== Work to complete ==
Your task is to print each entry exactly as written.

[Record set]

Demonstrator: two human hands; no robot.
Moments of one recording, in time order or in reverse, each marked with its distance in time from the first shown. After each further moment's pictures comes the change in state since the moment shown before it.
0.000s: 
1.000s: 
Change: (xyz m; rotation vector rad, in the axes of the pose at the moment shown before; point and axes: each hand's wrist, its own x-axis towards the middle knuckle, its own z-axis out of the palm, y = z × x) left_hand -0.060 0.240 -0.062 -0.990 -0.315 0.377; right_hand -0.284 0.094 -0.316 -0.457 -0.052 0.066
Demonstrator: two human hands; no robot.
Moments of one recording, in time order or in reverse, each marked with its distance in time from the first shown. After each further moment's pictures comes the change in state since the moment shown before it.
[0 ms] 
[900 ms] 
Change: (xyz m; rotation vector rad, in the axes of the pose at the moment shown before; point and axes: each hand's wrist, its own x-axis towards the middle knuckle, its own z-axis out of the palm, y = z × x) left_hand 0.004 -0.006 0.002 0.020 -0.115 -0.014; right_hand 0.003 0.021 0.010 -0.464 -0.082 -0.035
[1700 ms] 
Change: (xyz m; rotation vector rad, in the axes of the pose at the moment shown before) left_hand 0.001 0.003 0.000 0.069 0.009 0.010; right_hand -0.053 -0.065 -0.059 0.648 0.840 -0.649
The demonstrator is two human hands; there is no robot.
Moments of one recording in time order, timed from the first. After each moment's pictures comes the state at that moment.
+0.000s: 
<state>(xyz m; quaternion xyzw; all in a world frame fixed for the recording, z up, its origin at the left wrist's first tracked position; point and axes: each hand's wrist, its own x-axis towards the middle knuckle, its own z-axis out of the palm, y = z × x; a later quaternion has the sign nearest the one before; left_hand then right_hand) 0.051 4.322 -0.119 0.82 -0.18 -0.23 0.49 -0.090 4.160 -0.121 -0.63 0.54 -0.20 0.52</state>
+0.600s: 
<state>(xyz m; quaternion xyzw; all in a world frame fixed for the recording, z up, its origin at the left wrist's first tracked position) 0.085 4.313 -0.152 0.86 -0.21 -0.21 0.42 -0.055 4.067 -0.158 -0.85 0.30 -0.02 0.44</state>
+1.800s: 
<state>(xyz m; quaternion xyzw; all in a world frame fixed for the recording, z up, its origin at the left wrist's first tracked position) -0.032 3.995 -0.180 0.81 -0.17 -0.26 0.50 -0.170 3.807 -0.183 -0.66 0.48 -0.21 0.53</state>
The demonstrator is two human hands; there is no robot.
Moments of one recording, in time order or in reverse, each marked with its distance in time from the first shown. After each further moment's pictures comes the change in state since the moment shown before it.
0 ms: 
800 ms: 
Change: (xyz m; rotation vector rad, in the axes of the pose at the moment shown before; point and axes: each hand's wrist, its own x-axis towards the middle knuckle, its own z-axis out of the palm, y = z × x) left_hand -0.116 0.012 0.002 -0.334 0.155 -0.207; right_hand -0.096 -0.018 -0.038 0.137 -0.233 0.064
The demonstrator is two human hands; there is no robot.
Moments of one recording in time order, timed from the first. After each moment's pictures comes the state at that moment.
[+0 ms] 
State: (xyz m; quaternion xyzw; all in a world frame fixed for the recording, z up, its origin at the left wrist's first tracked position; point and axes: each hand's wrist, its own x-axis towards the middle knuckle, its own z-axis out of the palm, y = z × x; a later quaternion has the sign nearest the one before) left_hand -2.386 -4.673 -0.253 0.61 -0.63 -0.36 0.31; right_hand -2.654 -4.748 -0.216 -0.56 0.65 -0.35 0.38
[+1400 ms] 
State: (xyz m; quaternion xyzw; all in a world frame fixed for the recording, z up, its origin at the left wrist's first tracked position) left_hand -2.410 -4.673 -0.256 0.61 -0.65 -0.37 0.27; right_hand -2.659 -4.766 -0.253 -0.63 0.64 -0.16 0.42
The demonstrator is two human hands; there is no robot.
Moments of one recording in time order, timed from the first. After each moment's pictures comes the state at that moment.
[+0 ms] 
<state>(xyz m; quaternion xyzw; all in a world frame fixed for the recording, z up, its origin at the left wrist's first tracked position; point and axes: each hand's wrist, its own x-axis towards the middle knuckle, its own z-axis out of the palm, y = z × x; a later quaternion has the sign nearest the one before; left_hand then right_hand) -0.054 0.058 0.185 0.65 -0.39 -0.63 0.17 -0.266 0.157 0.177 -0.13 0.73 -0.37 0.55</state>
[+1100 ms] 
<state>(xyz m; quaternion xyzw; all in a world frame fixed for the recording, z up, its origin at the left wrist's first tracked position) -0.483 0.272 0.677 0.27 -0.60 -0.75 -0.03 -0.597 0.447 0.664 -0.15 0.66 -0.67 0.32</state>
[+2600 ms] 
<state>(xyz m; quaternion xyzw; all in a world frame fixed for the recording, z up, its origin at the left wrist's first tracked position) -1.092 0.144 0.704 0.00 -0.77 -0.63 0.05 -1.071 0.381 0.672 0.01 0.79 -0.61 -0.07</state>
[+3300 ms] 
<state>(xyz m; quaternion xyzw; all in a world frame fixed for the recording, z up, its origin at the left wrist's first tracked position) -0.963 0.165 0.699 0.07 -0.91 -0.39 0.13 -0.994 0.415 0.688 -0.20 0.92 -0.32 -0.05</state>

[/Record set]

== Answer space ==
Demonstrator: two human hands; no robot.
Moments of one recording, in time order or in reverse, each marked with its distance in time from the first shown. After each further moment's pictures comes the change in state since the moment shown before it.
0.000s: 
1.000s: 
Change: (xyz m; rotation vector rad, in the axes of the pose at the moment shown before; point and axes: each hand's wrist, its own x-axis towards the middle knuckle, its own z-axis out of the palm, y = z × x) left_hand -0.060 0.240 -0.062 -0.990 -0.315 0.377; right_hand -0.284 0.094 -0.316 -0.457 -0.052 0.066
Demonstrator: two human hands; no robot.
Moments of one recording, in time order or in reverse, each marked with its distance in time from the first shown. After each further moment's pictures comes the change in state since the moment shown before it.
[0 ms] 
[900 ms] 
Change: (xyz m; rotation vector rad, in the axes of the pose at the moment shown before; point and axes: each hand's wrist, its own x-axis towards the middle knuckle, its own z-axis out of the palm, y = z × x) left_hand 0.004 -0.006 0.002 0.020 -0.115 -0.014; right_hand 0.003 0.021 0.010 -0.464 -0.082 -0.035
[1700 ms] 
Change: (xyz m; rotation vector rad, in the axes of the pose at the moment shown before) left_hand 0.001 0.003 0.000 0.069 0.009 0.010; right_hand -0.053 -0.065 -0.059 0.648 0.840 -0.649
The demonstrator is two human hands; there is no robot.
Moments of one recording in time order, timed from the first. After each moment's pictures comes the state at that moment.
+0.000s: 
<state>(xyz m; quaternion xyzw; all in a world frame fixed for the recording, z up, its origin at the left wrist's first tracked position; point and axes: each hand's wrist, its own x-axis towards the middle knuckle, its own z-axis out of the palm, y = z × x; a later quaternion has the sign nearest the one before; left_hand then right_hand) 0.051 4.322 -0.119 0.82 -0.18 -0.23 0.49 -0.090 4.160 -0.121 -0.63 0.54 -0.20 0.52</state>
+0.600s: 
<state>(xyz m; quaternion xyzw; all in a world frame fixed for the recording, z up, its origin at the left wrist's first tracked position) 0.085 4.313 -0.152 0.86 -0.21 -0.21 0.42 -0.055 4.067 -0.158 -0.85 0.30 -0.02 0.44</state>
+1.800s: 
<state>(xyz m; quaternion xyzw; all in a world frame fixed for the recording, z up, its origin at the left wrist's first tracked position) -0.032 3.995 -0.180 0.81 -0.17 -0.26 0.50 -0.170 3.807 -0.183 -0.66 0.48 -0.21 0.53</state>
The demonstrator is two human hands; there is no robot.
Moments of one recording, in time order or in reverse, each marked with its distance in time from the first shown. After each further moment's pictures comes the change in state since the moment shown before it.
0 ms: 
800 ms: 
Change: (xyz m; rotation vector rad, in the axes of the pose at the moment shown before; point and axes: each hand's wrist, its own x-axis towards the middle knuckle, its own z-axis out of the palm, y = z × x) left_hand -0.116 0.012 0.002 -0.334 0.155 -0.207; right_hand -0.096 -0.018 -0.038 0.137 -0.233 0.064
The demonstrator is two human hands; there is no robot.
Moments of one recording in time order, timed from the first. After each moment's pictures comes the state at that moment.
[+0 ms] 
State: (xyz m; quaternion xyzw; all in a world frame fixed for the recording, z up, its origin at the left wrist's first tracked position; point and axes: each hand's wrist, its own x-axis towards the middle knuckle, its own z-axis out of the palm, y = z × x; a later quaternion has the sign nearest the one before) left_hand -2.386 -4.673 -0.253 0.61 -0.63 -0.36 0.31; right_hand -2.654 -4.748 -0.216 -0.56 0.65 -0.35 0.38
[+1400 ms] 
State: (xyz m; quaternion xyzw; all in a world frame fixed for the recording, z up, its origin at the left wrist's first tracked position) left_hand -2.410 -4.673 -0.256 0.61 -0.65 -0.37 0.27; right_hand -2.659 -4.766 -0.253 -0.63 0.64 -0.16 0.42
The demonstrator is two human hands; there is no robot.
Moments of one recording in time order, timed from the first. After each moment's pictures comes the state at that moment.
[+0 ms] 
<state>(xyz m; quaternion xyzw; all in a world frame fixed for the recording, z up, its origin at the left wrist's first tracked position; point and axes: each hand's wrist, its own x-axis towards the middle knuckle, its own z-axis out of the palm, y = z × x; a later quaternion has the sign nearest the one before; left_hand then right_hand) -0.054 0.058 0.185 0.65 -0.39 -0.63 0.17 -0.266 0.157 0.177 -0.13 0.73 -0.37 0.55</state>
[+1100 ms] 
<state>(xyz m; quaternion xyzw; all in a world frame fixed for the recording, z up, its origin at the left wrist's first tracked position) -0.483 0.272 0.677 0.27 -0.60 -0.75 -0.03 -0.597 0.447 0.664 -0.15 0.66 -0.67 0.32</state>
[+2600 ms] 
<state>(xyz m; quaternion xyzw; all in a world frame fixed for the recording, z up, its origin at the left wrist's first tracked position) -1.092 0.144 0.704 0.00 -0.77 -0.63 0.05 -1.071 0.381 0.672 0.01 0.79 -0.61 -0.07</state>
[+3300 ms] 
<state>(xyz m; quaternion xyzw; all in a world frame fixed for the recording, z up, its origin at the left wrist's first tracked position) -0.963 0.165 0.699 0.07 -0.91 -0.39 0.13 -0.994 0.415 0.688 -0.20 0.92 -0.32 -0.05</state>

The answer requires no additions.